Extending TRIOSlib

TRIOSlib supports user created Feature Extractors and Classifiers. Although many methods are available in the trios.contrib package, user created methods can be located anywhere as long as they are importable. To support saving and loading in different machines it is recommended to wrap custom methods in redistributable python packages.

Creating new feature extractors

To create a new feature extractor one need to subclass the trios.feature_extractor.FeatureExtractor class and override the following methods:

class NewFeatureExtractor(FeatureExtractor):
    def __init__(self, win): 
    # initialize new method with the desired numpy data type!
    super(self, NewFeatureExtractor).__init__(win, dtype=np.float)

    def __len__(self):
    pass # this method returns the number of features extracted.

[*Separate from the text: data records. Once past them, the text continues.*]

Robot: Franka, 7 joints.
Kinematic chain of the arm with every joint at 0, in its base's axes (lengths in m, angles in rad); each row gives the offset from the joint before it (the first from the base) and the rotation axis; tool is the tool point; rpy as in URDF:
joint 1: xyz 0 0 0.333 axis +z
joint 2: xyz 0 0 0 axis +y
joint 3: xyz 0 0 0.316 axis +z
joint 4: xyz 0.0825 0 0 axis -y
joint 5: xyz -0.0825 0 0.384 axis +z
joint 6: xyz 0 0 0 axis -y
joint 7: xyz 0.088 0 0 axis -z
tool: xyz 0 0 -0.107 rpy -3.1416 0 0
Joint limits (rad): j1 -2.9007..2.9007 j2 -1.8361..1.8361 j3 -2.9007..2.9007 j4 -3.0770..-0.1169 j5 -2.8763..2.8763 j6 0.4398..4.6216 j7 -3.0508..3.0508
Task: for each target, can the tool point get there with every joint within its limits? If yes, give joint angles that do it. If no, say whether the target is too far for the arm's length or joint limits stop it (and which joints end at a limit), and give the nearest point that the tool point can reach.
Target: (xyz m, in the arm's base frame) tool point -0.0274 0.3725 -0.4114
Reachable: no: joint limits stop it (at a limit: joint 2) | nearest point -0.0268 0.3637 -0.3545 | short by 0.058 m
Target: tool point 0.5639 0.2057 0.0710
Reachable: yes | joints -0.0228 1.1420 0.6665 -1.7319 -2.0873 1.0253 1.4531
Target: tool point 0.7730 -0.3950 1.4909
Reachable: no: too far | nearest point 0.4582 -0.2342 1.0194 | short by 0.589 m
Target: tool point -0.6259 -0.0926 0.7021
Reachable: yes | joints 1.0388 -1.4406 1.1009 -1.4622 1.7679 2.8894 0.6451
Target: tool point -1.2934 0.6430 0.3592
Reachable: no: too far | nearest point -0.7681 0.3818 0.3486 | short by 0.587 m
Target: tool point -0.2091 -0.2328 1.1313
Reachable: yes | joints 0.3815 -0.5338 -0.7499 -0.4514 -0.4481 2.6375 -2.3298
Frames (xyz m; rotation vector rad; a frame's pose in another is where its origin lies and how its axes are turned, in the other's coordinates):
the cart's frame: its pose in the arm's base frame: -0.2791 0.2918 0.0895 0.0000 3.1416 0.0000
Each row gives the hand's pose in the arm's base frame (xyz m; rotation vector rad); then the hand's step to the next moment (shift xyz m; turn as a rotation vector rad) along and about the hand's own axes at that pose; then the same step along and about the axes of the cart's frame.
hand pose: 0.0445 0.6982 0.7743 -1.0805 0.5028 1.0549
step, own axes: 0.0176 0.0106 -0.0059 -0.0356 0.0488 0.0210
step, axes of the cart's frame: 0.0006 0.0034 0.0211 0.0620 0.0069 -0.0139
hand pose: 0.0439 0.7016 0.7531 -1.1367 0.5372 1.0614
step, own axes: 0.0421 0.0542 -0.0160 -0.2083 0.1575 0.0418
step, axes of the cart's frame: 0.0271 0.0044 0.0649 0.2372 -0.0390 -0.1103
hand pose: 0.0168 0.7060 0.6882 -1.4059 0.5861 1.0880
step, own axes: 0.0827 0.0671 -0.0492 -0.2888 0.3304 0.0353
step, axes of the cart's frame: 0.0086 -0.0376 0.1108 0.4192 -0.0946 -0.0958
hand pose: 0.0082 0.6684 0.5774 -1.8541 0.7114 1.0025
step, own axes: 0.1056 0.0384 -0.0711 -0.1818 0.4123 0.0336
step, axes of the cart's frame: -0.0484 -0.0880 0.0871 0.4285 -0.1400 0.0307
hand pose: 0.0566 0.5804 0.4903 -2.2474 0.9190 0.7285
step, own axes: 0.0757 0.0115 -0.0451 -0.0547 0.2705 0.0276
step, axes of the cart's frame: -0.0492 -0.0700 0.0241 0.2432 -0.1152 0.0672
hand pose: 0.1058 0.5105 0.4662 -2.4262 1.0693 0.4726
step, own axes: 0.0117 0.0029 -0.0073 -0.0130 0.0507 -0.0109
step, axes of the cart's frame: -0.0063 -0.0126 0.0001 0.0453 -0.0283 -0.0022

    def extract(self, img, i, j, pat):
    pass # records the pattern at position img[i,j] in pat.

    def write_state(self, obj_dict):
    pass # returns a dict with fields to save to a file.

    def set_state(self, obj_dict):
    pass # uses obj_dict to deserialize the object.

See the code of RAWFeatureExtractor for a reference implementation.

Preprocessing using Scikit-learn

Many feature extractors can be seen as a pre-processing of the data. If we are already using SKClassifier to wrap scikit-learn models, we can leverage the available pre-processing in the sklearn.preprocessing package by using a sklearn.pipeline.Pipeline as the classifier. See the scikit-learn docs for more details.

Creating new classifiers

If the classifiers already in TRIOSlib do not fit your needs, you can implement new ones by subclassing trios.classifiers.base_classifier.Classifier. Aside from the constructor, it is only necessary to implement four methods.

class NewClassifier(trios.classifiers.base_classifier.Classifier):
    def train(self, dataset, kw):
        pass

    def partial_train(self, X, y, kw):
        "Executes one training iteration"
        pass

    def apply(self, fvector):
        "Applies to a single element"
        pass

    def apply_batch(self, fmatrix):
        '''
        Applies in batch to many elements stored as rows in a matrix. A naive
        version using a for and calling apply is already implemented by default
        '''
        pass

See trios.classifiers.SKClassifier. for a simple example of the usage of this API.